--- Provided records ---
┄┄┄┄┄┄┄┄┄┄

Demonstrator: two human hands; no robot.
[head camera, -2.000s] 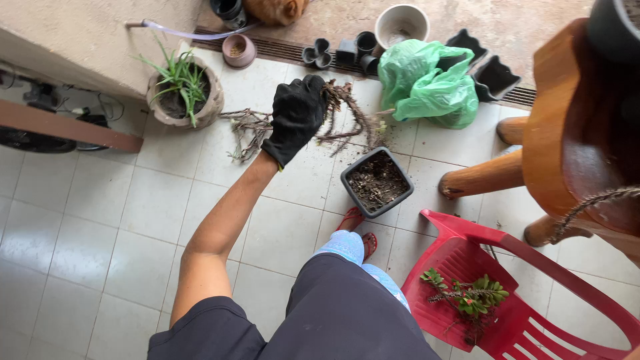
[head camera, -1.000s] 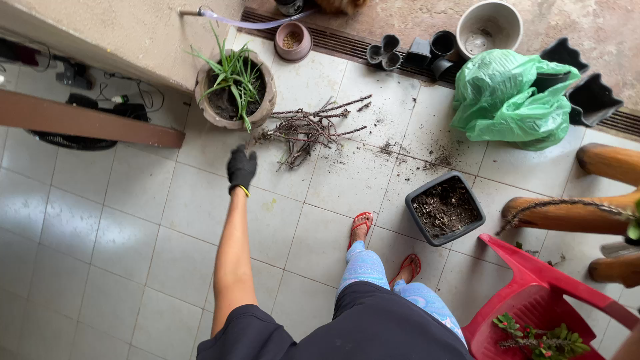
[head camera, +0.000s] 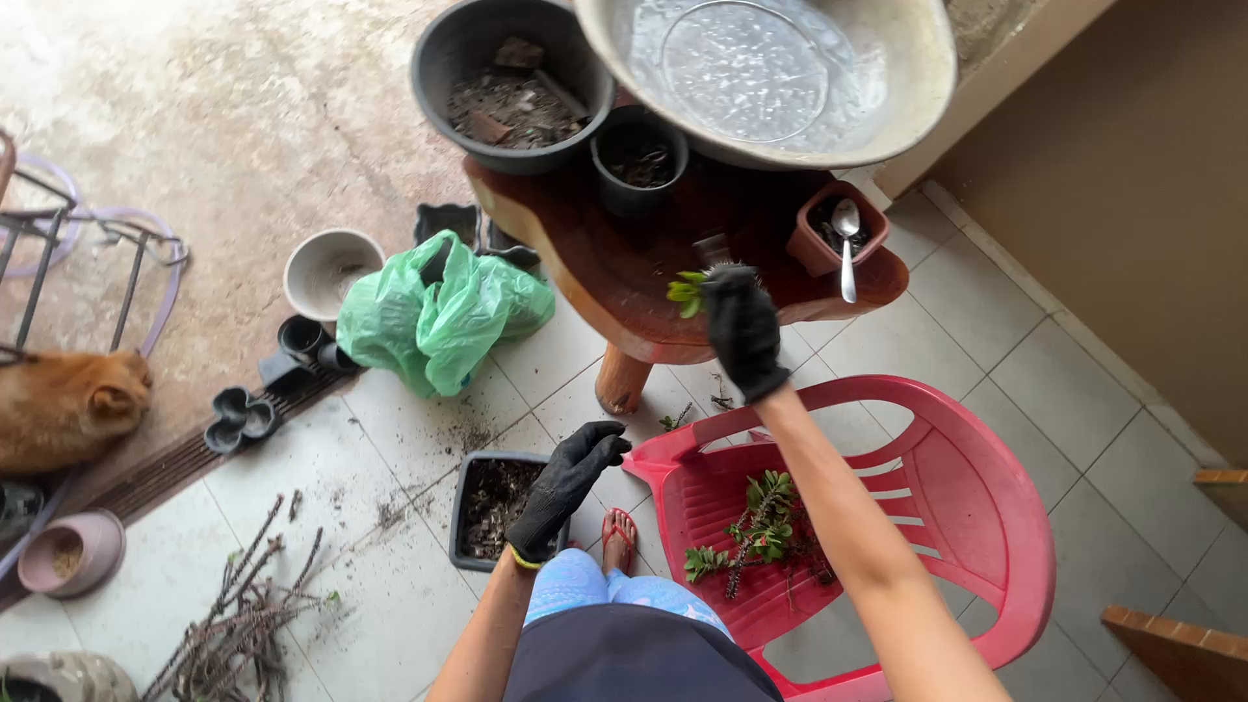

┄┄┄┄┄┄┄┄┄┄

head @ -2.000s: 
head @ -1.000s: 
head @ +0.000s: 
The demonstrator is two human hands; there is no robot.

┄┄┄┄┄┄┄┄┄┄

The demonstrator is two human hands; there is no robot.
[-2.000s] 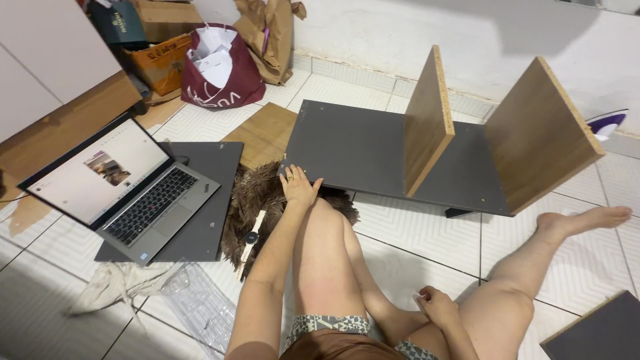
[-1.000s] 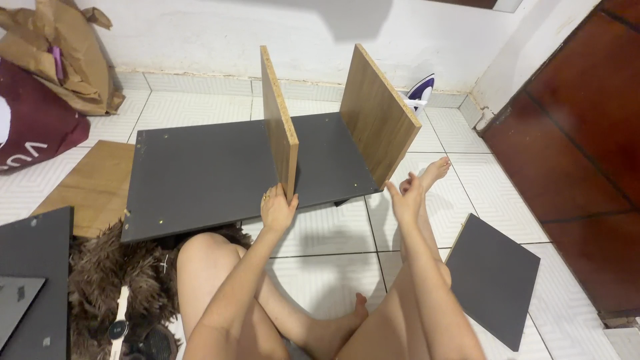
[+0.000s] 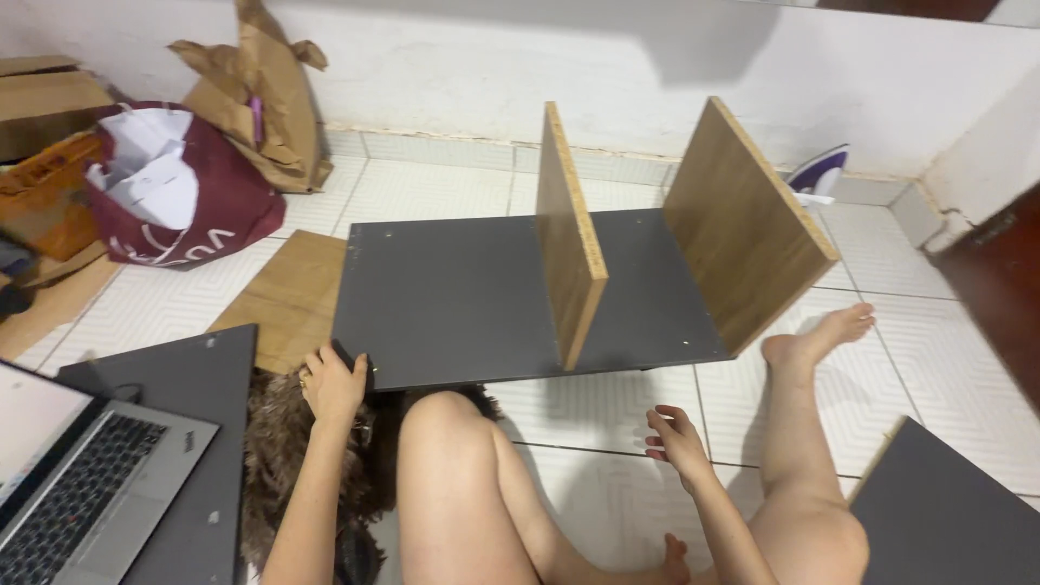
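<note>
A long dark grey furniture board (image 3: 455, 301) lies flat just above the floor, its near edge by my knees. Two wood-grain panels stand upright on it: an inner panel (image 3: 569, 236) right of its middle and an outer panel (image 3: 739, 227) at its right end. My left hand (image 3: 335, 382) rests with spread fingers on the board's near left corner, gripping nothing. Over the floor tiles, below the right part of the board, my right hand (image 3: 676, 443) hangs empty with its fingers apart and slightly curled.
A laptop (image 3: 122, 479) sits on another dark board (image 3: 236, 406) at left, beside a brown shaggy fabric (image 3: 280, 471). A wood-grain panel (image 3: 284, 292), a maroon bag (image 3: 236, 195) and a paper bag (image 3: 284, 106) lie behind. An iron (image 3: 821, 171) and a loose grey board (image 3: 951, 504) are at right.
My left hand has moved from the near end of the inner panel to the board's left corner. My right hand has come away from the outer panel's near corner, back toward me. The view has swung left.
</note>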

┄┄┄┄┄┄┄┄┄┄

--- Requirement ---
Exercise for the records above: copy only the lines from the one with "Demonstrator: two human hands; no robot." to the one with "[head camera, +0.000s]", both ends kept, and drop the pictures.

--- Result of the task ---
Demonstrator: two human hands; no robot.
[head camera, -2.000s] 
[head camera, -1.000s] 
[head camera, +0.000s] 

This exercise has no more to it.